Indian space scientist (born 1976)

Palanivel Veeramuthuvel (born 22 October 1976) is an Indian aerospace engineer and scientist who works for the Indian Space Research Organisation. He served as the project director of the Chandrayaan-3 mission.

==Early life and education==
P Veeramuthuvel was born on 22 October 1976 in Viluppuram, Tamil Nadu, India. He attended the railway school in Villupuram and earned a diploma in mechanical engineering from Ezhumalai Polytechnic College, Villupuram. He attended Sri Sai Ram Engineering College in Chennai for his BTech degree in Mechanical Engineering and then NIT Trichy for his MTech degree. He further on completed his PhD at IIT Madras from 2011 to 2015.

==Career==
Veeramuthuvel joined Lakshmi Engineering Works, Coimbatore as a senior engineer. He then joined the rotary wing research and design center of the helicopter division of Hindustan Aeronautics Limited Bangalore. He joined ISRO in 2004, where he worked on multiple projects and held various responsibilities, including planning for the second Mars Orbiter Mission. In parallel, he completed post-graduate studies at the IIT Madras.
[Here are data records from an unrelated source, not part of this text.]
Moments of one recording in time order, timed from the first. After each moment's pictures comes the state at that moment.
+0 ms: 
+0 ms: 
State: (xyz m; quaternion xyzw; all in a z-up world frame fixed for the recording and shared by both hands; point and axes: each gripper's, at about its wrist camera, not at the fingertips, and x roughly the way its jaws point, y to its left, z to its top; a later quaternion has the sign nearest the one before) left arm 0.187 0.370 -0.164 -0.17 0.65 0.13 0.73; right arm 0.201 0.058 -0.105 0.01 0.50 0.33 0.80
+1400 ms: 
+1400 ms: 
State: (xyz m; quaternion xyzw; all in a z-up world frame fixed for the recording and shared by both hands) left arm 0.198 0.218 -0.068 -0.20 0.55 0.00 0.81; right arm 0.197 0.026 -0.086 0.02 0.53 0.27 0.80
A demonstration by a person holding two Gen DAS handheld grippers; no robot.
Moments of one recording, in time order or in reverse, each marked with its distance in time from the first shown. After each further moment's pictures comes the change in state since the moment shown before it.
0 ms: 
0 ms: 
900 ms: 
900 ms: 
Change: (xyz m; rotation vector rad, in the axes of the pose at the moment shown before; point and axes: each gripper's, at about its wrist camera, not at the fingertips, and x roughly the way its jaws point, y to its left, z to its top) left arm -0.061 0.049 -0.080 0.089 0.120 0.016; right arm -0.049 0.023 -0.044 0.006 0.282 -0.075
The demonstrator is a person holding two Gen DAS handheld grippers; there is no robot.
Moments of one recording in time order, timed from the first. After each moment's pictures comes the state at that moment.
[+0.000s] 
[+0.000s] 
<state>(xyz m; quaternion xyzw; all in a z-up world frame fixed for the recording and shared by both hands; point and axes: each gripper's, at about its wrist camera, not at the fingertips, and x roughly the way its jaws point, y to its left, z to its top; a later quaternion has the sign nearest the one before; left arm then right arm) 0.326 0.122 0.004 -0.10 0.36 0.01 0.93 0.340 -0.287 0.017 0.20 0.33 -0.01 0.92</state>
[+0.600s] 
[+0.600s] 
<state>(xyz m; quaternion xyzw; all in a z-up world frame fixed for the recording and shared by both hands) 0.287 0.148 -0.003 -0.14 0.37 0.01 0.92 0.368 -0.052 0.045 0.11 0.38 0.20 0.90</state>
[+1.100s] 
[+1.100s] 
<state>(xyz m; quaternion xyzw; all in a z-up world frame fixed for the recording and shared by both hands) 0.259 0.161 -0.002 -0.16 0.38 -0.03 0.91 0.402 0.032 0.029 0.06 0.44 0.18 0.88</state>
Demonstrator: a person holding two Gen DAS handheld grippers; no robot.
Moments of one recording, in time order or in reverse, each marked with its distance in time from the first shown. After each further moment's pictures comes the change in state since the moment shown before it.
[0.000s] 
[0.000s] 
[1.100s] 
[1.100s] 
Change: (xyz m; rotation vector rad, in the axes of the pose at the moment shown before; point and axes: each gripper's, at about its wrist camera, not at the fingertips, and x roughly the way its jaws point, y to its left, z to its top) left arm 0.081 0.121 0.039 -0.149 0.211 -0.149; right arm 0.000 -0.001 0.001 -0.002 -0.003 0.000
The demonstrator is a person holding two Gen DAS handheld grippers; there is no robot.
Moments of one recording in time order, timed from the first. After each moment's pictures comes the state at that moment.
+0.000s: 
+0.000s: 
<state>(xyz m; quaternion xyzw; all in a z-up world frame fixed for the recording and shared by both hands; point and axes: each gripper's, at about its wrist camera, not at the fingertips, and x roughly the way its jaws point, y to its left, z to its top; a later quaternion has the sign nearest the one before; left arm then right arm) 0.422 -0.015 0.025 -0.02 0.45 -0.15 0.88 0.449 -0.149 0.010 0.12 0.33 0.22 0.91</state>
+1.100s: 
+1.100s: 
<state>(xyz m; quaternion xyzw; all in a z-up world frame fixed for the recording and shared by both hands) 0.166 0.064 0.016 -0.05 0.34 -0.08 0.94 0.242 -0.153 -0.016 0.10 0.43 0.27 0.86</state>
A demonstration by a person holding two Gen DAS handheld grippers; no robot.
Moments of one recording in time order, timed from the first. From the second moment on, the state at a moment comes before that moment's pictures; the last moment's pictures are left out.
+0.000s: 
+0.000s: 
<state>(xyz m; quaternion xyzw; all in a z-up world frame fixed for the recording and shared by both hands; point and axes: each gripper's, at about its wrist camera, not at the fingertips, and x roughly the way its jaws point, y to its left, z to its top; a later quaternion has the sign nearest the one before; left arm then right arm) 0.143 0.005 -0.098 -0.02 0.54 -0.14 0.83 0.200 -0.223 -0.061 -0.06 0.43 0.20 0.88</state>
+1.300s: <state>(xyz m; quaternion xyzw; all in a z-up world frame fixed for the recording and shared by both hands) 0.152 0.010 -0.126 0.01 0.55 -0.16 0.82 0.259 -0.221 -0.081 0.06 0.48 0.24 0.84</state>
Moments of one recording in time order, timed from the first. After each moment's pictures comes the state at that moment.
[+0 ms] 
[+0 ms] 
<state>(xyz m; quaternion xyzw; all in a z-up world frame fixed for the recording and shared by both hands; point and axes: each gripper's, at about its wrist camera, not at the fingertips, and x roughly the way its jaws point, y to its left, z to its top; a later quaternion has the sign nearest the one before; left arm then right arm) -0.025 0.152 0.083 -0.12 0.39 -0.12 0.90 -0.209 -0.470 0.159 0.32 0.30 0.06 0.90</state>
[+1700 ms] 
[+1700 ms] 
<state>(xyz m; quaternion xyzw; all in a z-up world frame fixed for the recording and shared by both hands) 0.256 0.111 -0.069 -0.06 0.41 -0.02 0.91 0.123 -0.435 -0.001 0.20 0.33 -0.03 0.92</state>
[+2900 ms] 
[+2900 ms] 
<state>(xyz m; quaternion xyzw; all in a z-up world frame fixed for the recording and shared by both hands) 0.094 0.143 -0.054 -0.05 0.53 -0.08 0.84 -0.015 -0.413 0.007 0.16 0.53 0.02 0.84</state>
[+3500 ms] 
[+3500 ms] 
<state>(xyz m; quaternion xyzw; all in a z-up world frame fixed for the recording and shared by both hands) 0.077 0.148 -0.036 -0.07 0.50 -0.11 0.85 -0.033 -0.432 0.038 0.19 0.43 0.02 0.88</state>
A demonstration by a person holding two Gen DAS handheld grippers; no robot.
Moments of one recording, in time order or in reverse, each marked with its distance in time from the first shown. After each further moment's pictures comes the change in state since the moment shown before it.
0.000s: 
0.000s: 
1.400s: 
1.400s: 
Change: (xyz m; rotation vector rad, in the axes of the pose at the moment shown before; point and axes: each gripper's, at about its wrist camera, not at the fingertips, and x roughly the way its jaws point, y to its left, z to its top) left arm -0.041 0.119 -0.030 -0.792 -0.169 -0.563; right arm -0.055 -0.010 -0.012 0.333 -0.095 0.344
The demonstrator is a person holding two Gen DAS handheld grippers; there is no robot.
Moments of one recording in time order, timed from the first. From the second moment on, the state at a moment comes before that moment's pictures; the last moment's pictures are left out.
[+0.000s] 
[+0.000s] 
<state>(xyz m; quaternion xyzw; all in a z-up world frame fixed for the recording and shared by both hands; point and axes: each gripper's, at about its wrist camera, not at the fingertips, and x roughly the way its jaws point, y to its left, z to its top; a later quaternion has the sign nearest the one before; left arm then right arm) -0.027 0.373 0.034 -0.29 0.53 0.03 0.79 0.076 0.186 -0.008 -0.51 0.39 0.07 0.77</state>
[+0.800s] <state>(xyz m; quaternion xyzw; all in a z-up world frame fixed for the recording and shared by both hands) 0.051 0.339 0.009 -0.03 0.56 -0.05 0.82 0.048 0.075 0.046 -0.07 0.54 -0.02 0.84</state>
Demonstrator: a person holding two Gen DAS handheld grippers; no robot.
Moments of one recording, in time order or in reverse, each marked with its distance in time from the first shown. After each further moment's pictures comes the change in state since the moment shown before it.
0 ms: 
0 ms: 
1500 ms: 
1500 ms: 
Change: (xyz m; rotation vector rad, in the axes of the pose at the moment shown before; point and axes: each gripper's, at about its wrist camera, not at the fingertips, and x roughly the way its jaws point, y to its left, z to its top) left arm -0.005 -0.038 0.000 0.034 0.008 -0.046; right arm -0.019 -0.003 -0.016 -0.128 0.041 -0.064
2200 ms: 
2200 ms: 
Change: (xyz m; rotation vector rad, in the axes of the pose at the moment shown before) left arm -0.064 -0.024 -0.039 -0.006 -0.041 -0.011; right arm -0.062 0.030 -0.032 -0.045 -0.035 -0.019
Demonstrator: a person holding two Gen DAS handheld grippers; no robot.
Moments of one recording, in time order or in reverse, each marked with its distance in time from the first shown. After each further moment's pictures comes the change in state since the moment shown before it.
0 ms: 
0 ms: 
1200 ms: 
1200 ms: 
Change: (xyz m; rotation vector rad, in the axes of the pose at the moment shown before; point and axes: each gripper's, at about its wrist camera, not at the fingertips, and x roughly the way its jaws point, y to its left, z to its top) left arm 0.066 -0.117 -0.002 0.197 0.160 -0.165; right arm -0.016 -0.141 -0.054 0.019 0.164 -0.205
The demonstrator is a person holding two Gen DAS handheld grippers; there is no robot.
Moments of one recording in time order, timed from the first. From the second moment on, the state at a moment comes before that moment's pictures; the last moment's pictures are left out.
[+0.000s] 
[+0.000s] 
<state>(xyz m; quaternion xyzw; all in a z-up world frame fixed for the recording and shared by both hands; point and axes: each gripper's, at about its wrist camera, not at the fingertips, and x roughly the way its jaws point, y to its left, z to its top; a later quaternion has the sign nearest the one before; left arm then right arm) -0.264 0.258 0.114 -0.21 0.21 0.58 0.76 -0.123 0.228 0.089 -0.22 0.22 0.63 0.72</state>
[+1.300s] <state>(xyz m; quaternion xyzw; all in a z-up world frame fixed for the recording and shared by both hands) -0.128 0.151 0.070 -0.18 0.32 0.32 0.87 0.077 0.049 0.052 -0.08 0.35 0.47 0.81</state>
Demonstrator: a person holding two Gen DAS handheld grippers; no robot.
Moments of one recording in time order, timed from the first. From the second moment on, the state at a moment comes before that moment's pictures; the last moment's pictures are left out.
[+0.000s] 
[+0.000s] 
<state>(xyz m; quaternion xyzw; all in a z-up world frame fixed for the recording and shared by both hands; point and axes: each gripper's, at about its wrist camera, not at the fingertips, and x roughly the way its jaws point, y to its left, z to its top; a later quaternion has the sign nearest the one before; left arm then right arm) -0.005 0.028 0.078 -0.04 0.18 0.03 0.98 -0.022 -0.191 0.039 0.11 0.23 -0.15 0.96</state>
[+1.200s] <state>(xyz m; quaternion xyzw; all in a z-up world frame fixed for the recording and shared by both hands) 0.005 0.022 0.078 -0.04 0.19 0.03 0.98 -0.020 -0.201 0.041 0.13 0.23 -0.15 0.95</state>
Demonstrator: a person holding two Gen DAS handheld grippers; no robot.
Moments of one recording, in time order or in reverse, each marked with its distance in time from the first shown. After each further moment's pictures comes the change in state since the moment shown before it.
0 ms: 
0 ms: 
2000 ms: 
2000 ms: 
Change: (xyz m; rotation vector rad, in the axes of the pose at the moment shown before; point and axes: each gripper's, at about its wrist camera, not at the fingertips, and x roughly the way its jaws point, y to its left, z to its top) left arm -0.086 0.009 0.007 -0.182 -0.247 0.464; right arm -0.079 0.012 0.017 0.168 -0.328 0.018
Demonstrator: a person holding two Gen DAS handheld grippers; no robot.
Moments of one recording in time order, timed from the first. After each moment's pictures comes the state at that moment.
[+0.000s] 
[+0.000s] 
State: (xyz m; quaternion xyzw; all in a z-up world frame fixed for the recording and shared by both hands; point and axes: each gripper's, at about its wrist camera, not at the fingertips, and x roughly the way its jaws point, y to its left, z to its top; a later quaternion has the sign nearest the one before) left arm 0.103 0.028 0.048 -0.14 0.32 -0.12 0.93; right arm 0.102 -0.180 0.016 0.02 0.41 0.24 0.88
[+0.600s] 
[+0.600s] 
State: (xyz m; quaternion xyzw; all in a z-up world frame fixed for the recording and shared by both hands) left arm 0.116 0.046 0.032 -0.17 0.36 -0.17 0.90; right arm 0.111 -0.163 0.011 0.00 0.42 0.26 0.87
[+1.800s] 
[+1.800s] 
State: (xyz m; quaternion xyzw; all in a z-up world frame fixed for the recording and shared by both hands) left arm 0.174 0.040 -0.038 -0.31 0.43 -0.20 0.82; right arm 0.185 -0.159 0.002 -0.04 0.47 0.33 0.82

Veeramuthuvel has served as the deputy director of the ISRO's main office's Space Infrastructure Programme. In 2019, he was appointed as the director of the Chandrayaan 3 mission. He succeeded Muthayya Vanitha, who oversaw the Chandrayaan-2 mission as its project director. He was also instrumental in the Chandrayaan-2 mission, coordinating with NASA on the project's prospects and science.